**Material provided**

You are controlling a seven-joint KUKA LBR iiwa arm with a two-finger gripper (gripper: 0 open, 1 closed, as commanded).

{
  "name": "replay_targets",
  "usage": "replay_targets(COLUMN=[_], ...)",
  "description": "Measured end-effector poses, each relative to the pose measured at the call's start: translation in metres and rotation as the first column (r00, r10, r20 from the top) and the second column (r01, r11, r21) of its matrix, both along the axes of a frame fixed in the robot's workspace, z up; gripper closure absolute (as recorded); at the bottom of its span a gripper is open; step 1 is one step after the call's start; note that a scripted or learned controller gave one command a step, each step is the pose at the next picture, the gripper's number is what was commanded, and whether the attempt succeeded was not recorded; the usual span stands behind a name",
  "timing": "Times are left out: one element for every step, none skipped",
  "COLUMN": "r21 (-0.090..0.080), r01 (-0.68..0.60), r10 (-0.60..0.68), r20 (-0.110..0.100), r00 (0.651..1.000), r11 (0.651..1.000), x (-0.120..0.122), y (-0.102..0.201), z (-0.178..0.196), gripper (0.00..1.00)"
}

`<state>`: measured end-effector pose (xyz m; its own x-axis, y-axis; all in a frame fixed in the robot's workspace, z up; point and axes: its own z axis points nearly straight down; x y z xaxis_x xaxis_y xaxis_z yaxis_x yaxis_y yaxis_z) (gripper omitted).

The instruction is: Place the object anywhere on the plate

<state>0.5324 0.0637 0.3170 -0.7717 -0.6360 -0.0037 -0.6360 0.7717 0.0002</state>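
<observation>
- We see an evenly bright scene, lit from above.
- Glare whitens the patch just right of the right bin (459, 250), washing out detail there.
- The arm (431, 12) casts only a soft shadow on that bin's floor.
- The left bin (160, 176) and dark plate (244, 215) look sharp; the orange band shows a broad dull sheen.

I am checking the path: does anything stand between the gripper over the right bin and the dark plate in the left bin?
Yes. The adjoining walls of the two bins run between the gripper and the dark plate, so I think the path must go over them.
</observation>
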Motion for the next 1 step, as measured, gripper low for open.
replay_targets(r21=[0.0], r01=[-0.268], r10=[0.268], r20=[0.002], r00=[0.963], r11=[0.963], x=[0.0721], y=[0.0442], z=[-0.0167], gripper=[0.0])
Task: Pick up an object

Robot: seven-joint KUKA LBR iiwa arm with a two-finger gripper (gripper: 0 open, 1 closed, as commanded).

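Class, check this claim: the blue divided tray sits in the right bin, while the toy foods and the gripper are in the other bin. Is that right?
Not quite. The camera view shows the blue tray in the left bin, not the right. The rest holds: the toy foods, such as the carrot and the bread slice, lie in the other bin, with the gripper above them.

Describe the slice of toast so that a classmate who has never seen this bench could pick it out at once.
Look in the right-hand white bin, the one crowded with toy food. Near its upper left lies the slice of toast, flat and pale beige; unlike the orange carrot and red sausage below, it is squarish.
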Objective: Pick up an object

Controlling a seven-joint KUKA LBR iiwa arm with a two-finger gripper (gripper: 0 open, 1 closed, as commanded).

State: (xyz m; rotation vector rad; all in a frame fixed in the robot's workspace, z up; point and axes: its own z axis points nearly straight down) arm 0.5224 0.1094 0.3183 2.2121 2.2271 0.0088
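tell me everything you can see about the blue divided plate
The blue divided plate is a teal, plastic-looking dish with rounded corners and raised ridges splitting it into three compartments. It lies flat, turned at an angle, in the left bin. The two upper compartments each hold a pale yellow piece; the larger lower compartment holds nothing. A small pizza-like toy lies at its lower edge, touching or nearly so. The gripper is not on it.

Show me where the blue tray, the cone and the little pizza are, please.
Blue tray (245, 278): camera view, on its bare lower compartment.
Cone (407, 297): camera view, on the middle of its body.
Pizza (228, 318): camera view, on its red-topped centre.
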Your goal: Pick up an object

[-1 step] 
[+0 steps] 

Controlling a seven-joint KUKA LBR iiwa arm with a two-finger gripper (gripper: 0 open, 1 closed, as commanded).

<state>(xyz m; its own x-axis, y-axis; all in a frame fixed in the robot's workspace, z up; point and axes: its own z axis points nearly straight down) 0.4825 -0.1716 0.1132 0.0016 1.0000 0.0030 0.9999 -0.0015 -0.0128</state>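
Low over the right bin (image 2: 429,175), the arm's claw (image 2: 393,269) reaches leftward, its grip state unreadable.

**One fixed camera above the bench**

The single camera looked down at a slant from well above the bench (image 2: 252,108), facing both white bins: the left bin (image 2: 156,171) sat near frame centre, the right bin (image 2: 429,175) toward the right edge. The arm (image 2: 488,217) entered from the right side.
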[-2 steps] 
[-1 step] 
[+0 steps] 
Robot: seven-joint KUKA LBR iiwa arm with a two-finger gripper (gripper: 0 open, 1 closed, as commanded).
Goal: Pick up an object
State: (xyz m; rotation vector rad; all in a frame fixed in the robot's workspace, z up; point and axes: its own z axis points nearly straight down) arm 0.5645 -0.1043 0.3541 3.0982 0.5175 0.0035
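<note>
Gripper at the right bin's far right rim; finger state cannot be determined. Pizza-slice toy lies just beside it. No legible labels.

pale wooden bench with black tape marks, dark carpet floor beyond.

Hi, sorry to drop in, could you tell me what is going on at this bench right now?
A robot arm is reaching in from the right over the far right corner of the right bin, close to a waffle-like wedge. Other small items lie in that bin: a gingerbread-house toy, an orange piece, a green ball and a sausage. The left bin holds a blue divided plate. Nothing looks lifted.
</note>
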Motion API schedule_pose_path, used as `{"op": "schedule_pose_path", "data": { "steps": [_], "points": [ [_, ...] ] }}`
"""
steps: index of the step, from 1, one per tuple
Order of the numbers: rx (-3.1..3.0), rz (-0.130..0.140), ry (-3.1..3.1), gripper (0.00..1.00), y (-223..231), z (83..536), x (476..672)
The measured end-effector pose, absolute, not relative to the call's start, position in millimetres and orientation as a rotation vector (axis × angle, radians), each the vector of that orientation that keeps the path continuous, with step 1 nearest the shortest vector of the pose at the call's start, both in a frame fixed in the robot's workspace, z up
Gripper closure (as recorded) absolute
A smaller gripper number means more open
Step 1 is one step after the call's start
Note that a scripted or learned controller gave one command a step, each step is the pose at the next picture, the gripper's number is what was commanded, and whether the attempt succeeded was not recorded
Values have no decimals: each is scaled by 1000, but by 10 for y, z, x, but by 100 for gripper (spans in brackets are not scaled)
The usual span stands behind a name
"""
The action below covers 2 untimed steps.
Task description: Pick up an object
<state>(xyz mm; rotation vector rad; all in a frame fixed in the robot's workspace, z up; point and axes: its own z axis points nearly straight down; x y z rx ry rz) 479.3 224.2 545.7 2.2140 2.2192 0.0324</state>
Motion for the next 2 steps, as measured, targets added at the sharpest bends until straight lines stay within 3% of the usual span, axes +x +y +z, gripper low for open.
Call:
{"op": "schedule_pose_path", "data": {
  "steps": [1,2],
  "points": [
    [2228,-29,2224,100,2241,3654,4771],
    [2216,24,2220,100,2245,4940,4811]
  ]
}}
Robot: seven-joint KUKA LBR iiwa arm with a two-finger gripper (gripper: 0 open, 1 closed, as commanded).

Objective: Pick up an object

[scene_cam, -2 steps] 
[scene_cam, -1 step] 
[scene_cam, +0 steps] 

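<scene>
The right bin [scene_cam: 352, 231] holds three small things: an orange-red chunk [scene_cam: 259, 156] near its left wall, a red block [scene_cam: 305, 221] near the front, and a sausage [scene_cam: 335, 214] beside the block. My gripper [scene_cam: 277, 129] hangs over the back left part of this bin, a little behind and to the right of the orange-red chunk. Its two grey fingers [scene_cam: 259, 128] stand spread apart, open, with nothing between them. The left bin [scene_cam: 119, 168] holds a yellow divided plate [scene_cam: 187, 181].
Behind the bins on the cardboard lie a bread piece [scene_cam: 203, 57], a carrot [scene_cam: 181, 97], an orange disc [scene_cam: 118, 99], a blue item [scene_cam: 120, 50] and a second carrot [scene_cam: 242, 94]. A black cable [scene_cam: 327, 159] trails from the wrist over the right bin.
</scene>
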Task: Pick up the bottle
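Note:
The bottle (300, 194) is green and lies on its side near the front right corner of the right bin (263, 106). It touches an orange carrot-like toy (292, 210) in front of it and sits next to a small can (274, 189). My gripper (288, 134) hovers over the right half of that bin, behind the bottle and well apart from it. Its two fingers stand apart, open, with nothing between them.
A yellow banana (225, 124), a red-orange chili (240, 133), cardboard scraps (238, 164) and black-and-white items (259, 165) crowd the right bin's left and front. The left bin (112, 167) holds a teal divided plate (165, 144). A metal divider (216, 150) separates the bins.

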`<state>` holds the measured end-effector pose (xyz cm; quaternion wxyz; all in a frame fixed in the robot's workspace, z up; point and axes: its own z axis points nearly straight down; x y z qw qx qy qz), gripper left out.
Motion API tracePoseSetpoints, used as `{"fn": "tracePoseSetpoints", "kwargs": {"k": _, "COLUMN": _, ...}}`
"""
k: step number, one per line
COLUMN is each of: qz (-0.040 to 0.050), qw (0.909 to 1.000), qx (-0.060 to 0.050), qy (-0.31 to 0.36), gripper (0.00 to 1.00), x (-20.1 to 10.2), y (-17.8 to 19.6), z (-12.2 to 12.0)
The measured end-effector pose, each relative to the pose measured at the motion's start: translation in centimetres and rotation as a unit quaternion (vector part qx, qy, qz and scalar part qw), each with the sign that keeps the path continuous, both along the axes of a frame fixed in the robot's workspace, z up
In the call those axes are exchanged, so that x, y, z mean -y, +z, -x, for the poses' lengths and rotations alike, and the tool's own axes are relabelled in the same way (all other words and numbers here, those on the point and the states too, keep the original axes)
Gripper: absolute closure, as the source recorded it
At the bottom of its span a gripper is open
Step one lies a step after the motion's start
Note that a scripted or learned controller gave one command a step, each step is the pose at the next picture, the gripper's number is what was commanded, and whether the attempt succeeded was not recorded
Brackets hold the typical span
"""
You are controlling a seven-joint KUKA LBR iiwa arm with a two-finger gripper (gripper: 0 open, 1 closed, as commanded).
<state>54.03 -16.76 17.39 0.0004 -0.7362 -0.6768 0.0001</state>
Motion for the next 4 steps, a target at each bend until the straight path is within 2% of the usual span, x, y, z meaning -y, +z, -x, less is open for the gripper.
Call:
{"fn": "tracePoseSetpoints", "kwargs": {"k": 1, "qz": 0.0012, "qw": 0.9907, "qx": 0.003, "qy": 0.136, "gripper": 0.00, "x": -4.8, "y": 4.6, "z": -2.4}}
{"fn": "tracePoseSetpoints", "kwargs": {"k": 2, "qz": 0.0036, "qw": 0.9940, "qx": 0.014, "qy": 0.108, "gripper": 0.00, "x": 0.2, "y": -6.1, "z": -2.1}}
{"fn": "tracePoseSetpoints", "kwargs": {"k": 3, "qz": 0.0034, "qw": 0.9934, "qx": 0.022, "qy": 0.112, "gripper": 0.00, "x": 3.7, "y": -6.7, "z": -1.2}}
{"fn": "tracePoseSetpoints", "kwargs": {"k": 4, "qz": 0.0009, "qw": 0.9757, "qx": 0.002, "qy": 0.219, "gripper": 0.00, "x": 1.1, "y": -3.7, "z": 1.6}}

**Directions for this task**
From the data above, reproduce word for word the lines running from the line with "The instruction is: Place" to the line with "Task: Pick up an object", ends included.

**Answer for the task**
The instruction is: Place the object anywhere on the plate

<state>0.5324 0.0637 0.3170 -0.7717 -0.6360 -0.0037 -0.6360 0.7717 0.0002</state>
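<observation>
- We see an evenly bright scene, lit from above.
- Glare whitens the patch just right of the right bin (459, 250), washing out detail there.
- The arm (431, 12) casts only a soft shadow on that bin's floor.
- The left bin (160, 176) and dark plate (244, 215) look sharp; the orange band shows a broad dull sheen.

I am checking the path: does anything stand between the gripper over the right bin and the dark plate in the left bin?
Yes. The adjoining walls of the two bins run between the gripper and the dark plate, so I think the path must go over them.
</observation>
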Motion for the next 1 step, as measured, gripper low for open.
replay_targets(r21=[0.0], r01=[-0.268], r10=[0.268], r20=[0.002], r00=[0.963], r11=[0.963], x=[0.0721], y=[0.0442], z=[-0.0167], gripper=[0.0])
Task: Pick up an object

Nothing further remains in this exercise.